> [Exercise goal] Work through the records below, line by line, and say how many lines include "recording", with nothing else.

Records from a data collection

==================================================

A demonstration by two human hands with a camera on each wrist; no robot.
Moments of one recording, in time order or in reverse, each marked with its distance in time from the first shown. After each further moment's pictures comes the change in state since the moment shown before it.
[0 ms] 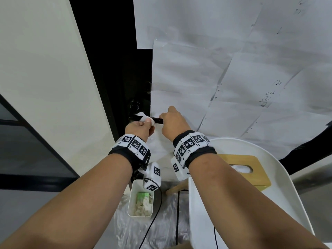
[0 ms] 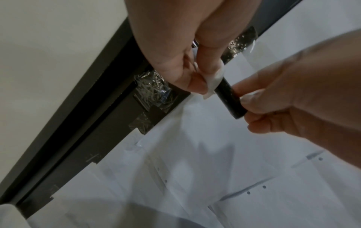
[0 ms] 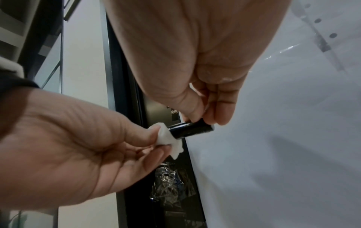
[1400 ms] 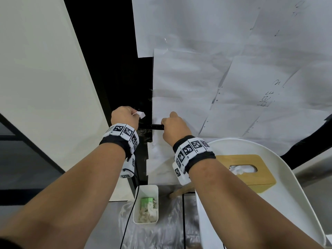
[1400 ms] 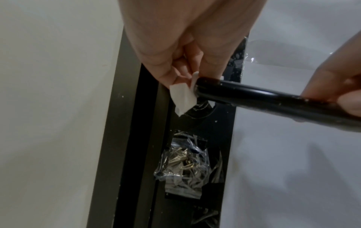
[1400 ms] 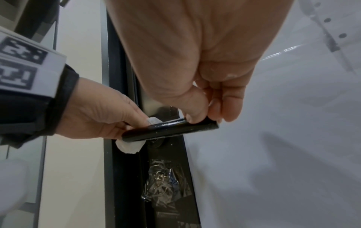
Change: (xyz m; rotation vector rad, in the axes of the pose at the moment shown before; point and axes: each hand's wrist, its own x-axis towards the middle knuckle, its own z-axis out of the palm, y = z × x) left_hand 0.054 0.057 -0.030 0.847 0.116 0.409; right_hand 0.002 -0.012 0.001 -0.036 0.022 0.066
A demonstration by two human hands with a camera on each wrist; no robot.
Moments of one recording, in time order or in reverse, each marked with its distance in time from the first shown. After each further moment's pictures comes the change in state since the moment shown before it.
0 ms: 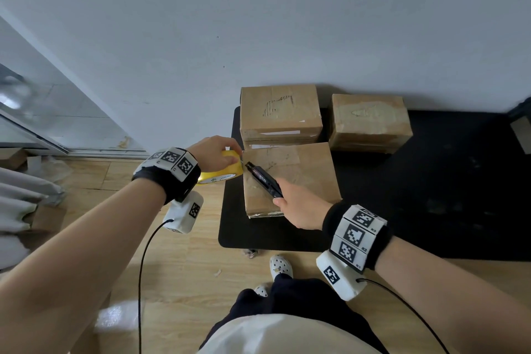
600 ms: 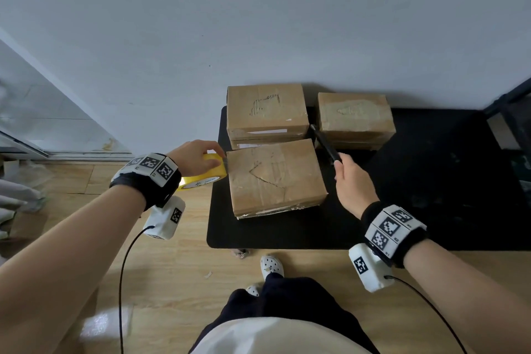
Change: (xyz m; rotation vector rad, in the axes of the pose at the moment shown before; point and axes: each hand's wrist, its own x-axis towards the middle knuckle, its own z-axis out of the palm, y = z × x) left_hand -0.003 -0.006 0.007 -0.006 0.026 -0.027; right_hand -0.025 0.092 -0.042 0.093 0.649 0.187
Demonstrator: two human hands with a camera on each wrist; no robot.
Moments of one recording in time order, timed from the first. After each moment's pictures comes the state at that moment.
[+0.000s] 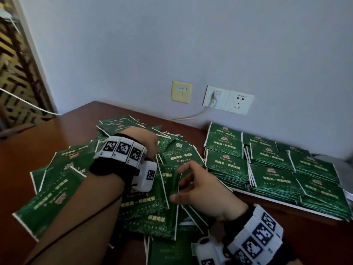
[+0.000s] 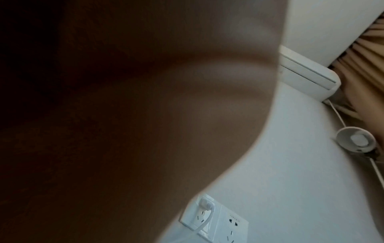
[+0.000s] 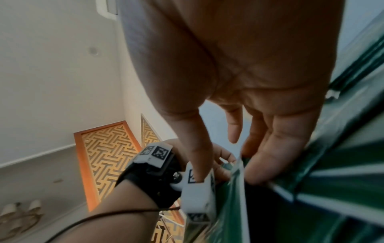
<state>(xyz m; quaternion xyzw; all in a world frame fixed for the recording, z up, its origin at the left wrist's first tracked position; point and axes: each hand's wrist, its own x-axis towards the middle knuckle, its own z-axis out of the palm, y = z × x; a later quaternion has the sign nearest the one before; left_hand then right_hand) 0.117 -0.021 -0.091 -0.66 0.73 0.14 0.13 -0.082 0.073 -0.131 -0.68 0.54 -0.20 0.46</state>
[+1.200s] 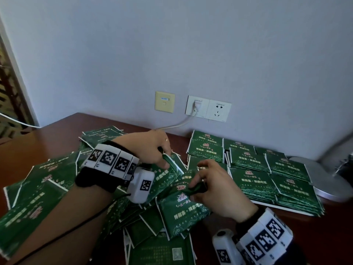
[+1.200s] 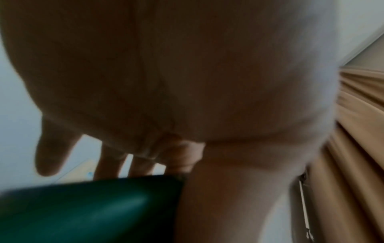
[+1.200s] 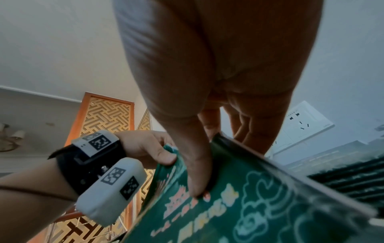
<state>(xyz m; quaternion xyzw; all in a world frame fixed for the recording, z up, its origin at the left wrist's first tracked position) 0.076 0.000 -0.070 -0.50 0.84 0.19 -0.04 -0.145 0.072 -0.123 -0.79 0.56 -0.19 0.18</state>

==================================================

> [Solution to this problem] 5